WORK INSTRUCTIONS:
List each line of the data that holds the string "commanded".

DATA SECTION:
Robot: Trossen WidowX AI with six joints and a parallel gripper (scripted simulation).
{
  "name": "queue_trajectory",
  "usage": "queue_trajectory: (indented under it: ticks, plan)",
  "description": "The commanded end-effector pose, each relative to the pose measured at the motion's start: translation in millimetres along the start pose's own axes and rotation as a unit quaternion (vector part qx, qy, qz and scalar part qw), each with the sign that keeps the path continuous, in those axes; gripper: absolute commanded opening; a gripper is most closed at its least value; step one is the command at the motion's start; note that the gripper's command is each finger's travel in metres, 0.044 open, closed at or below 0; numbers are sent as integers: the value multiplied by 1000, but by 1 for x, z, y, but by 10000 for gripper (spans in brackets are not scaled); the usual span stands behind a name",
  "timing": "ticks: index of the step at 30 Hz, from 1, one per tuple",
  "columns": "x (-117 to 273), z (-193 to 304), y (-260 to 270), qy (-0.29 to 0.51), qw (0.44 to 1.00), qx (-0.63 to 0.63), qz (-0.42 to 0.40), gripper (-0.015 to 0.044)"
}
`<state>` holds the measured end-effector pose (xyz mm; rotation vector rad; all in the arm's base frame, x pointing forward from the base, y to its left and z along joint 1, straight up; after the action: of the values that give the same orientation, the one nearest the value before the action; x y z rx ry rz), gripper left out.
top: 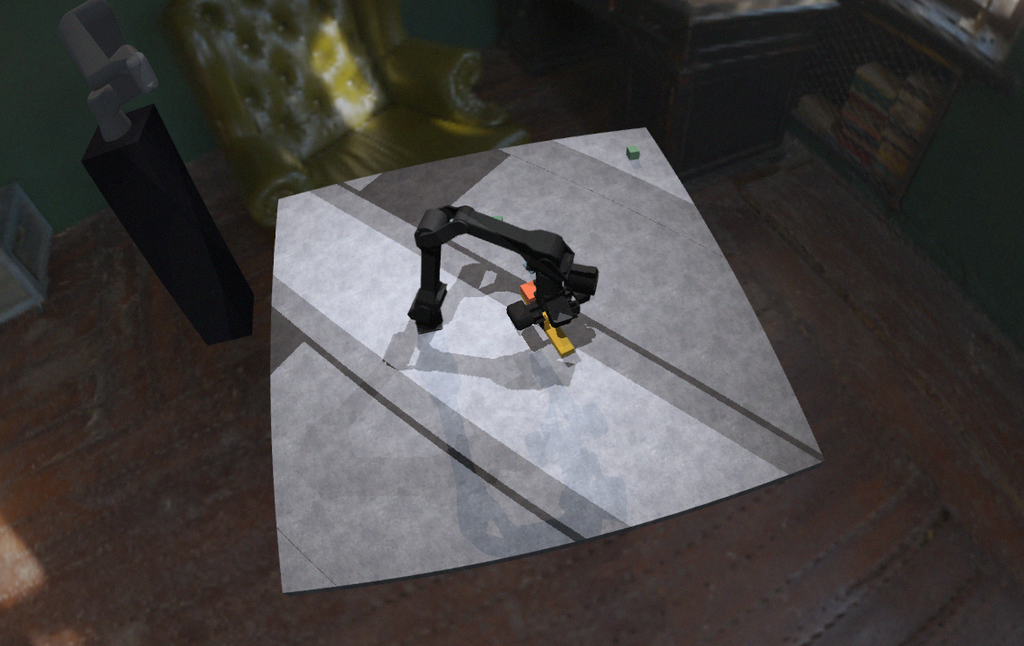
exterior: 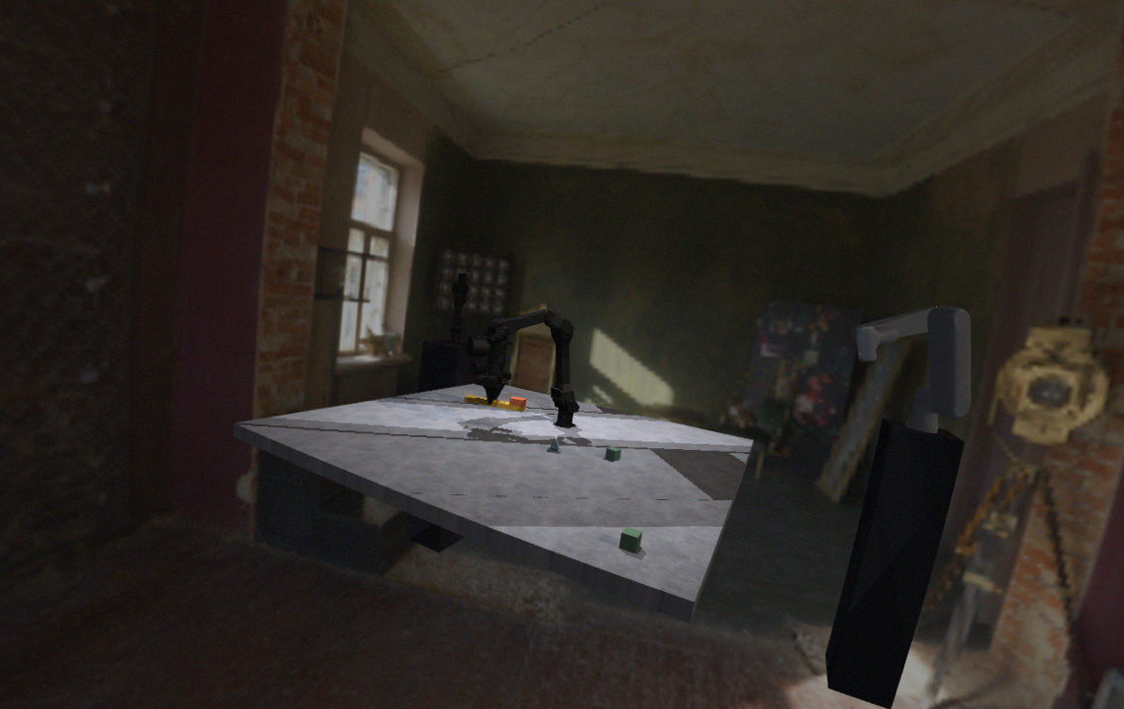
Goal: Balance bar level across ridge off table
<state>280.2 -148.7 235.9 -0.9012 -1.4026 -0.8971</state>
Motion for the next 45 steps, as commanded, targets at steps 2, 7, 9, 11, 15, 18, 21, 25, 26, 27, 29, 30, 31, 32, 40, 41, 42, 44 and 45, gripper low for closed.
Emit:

ANSWER FOR THE TASK:
  "description": "The commanded end-effector pose, each relative to the pose measured at the motion's start: translation in millimetres along the start pose's own axes and rotation as a unit quaternion (vector part qx, qy, qz and scalar part qw), each with the sign that keeps the path continuous, in those axes; gripper: absolute commanded opening; a gripper is most closed at its least value; step one is the command at the motion's start; note that the gripper's command is each finger's travel in metres, 0.044 open, closed at or below 0; numbers are sent as integers: the value multiplied by 1000, but by 1 for x, z, y, but by 10000 for gripper (spans in brackets are not scaled); the usual span stands behind a name",
Motion for the next 45 steps, as commanded, targets at steps 2, 7, 9, 11, 15, 18, 21, 25, 26, 27, 29, 30, 31, 32, 40, 41, 42, 44 and 45, gripper low for closed.

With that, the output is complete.